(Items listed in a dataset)
⟨

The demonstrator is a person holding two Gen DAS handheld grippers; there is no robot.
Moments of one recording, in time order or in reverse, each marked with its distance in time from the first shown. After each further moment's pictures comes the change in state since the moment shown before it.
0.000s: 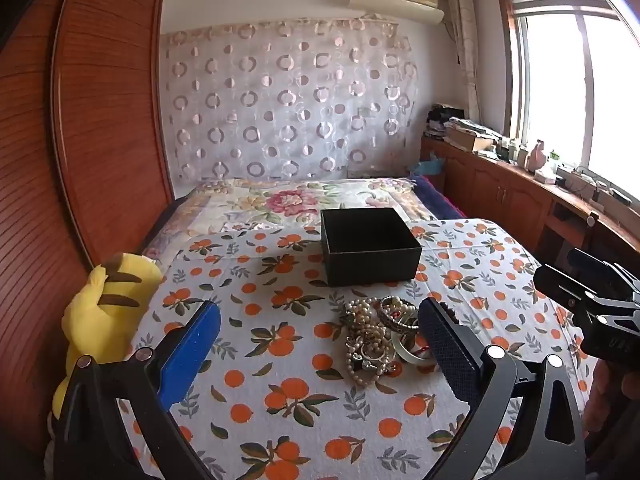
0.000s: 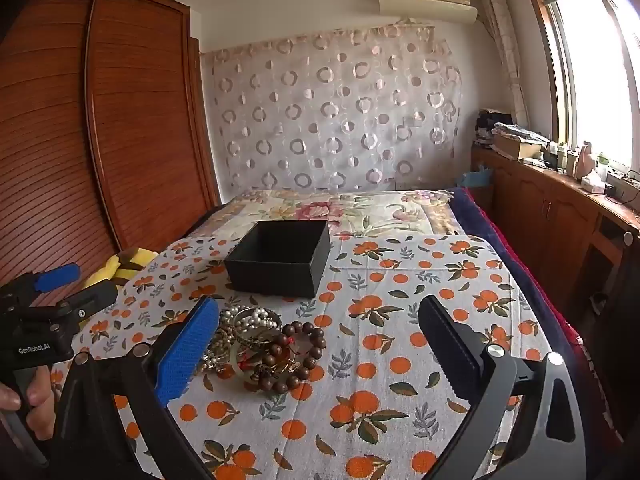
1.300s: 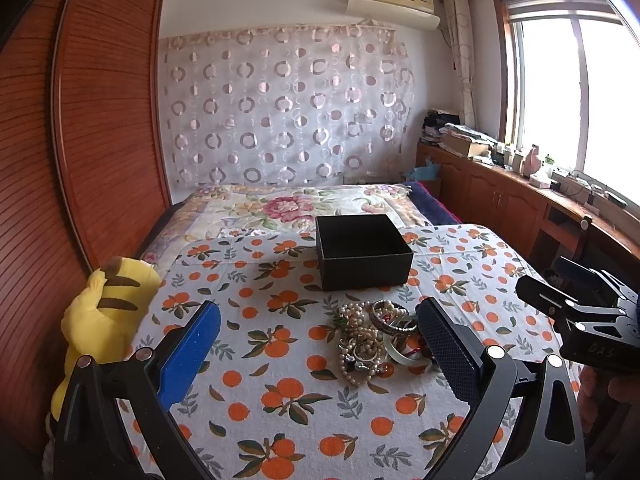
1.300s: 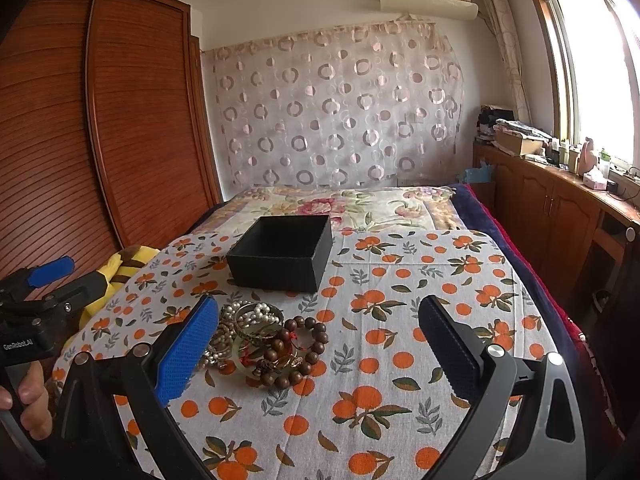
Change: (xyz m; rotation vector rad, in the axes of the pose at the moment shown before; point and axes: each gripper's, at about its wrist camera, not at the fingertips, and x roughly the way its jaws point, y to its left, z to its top) left arm -0.012 -0.005 0.009 0.002 -0.002 -0.002; right arm 0.000 0.001 0.000 0.008 0.013 0.009
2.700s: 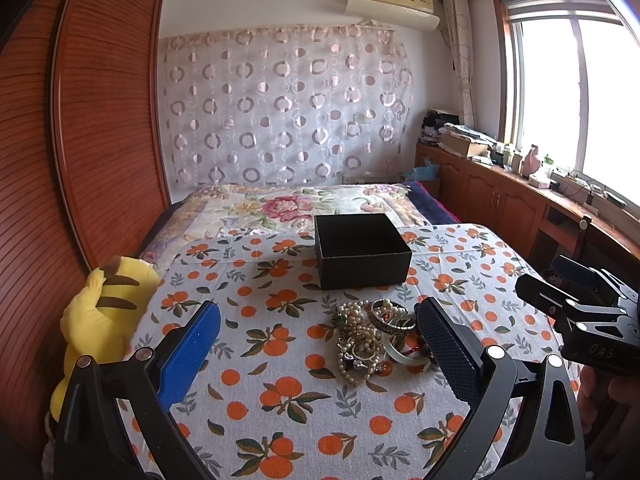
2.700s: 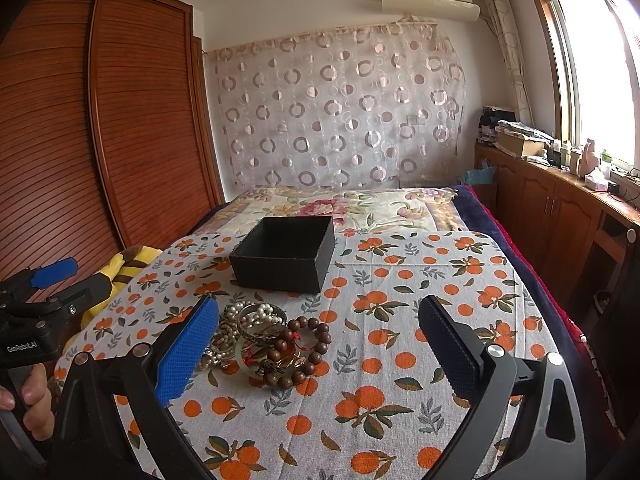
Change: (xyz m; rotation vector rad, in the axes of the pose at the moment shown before) left arm -0.001 0.001 -0.003 -0.001 -0.007 -0.001; right arm 0.000 0.000 0.000 0.000 -0.001 0.001
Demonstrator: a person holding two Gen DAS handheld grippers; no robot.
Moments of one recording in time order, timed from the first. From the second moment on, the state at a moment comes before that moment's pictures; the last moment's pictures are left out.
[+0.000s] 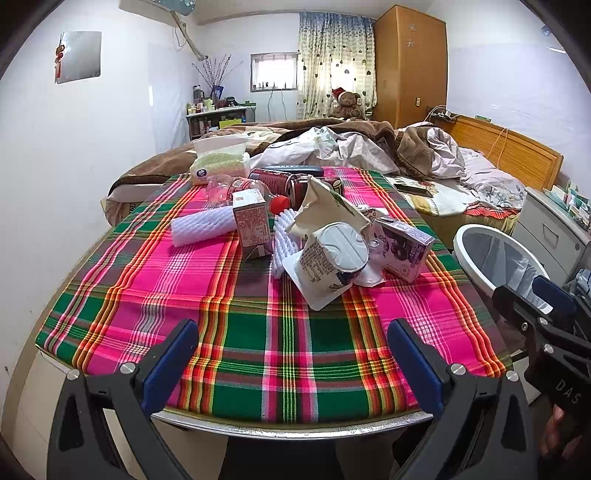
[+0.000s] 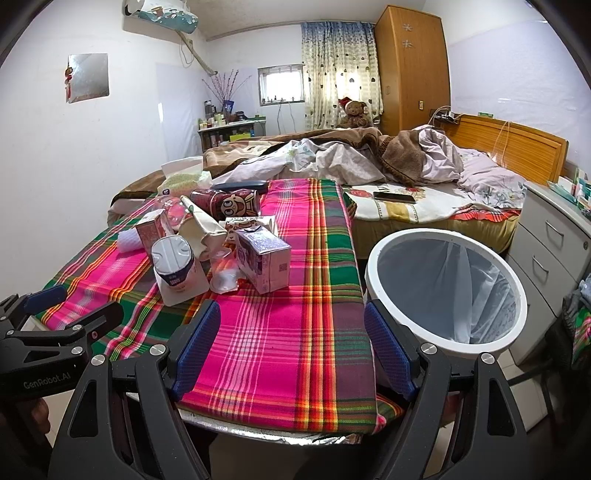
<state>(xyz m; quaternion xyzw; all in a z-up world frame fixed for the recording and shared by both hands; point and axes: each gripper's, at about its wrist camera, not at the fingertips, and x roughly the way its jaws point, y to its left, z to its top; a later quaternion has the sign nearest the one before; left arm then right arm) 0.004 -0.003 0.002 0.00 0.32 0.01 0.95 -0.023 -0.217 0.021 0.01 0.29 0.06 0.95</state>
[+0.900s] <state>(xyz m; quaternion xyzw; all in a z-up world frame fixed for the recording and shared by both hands) 0.005 0.001 0.002 0.00 0.33 0.01 0.95 -0.019 -0.220 0.023 0.00 0.29 0.05 0.96</state>
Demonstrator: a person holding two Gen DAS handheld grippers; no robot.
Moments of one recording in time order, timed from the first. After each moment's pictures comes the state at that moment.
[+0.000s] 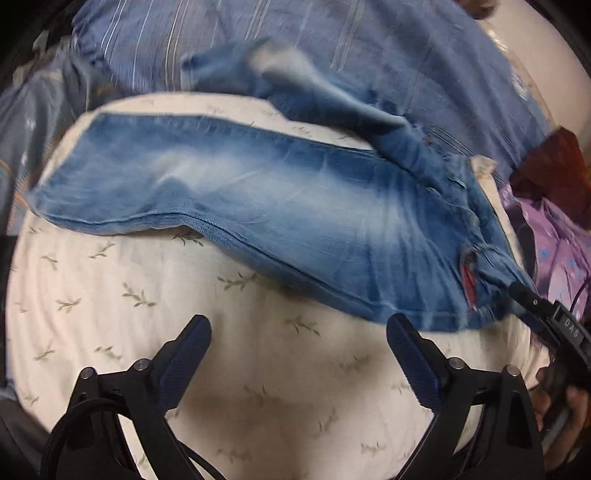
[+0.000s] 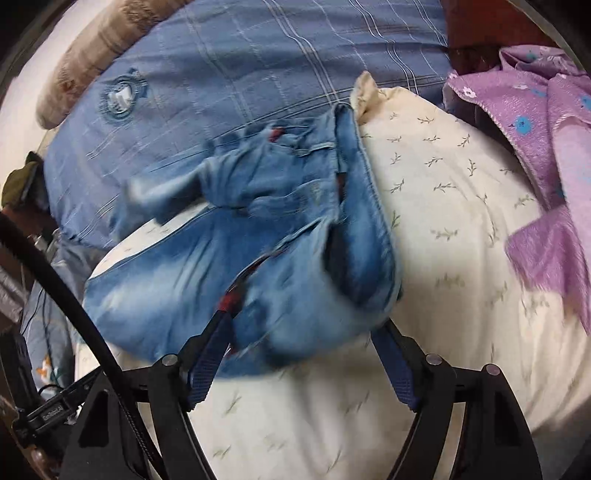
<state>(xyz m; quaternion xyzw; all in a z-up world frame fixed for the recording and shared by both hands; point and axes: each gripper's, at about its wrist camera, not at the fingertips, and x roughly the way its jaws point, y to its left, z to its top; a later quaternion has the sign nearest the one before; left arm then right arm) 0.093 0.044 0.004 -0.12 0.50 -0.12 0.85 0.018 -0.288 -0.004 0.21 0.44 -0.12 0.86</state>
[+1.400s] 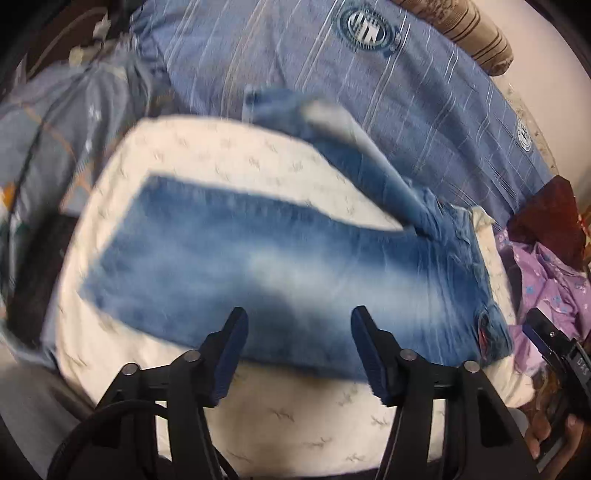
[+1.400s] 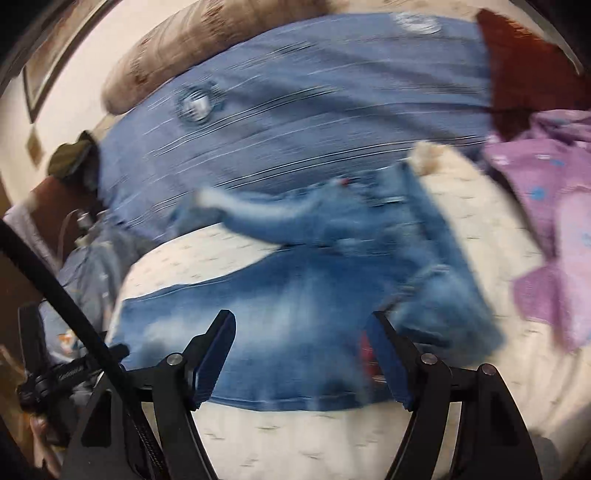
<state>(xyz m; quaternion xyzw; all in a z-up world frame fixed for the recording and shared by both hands) 0.038 0.101 0.036 -0.15 0.44 -0.09 0.88 -0.004 -0.235 0.067 0.17 0.39 -0.02 0.91</state>
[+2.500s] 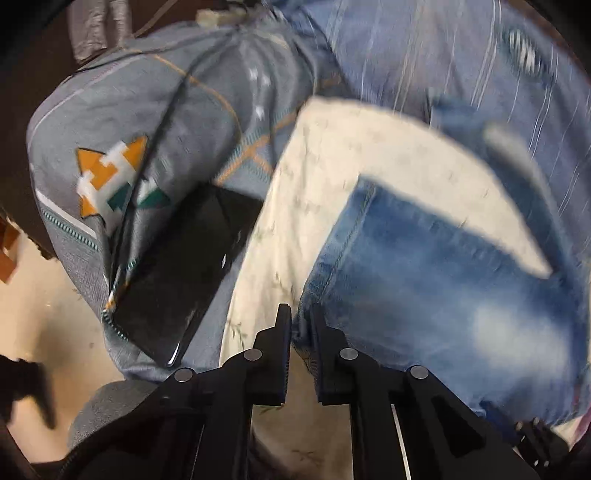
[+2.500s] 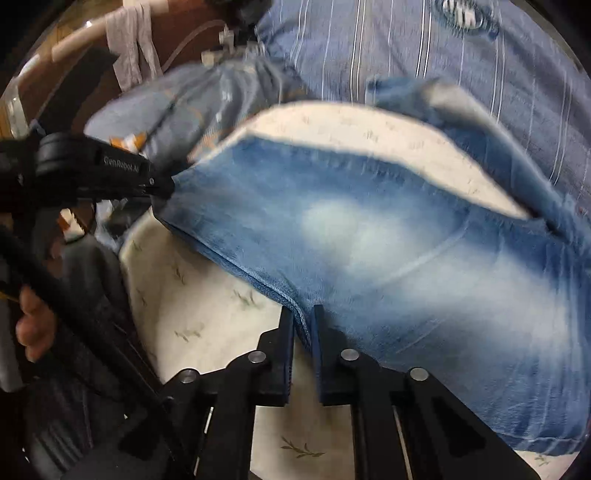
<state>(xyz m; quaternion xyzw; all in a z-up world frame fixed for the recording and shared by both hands) 0.054 0.201 -0.001 -0.14 0.50 0.13 0.84 0.023 0.019 -0.060 -0.06 0.48 0.20 0.85</state>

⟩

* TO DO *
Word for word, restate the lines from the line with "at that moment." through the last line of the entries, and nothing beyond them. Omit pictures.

* EXPECTED ANSWER *
Moments of one recording in time order, timed from the first. After each moment's pictures comes the state at that moment.
[+0.000s] 
[+0.000s] 
<state>(xyz m; quaternion xyzw; all in a z-up world frame fixed for the recording and shared by both hands; point and axes: each gripper's, at about its wrist camera, not at the fingertips, and x roughly the way its jaws point, y to its left, z to its top; a later quaternion has the sign nearest the one before; left arm then right arm) 0.093 0.044 0.004 -0.12 0.50 -0.12 0.85 0.018 -0.288 -0.004 0.21 0.44 -0.12 0.86</state>
[+1.400s] 
[+1.400s] 
<state>(xyz m; quaternion xyzw; all in a z-up world frame fixed for the recording and shared by both hands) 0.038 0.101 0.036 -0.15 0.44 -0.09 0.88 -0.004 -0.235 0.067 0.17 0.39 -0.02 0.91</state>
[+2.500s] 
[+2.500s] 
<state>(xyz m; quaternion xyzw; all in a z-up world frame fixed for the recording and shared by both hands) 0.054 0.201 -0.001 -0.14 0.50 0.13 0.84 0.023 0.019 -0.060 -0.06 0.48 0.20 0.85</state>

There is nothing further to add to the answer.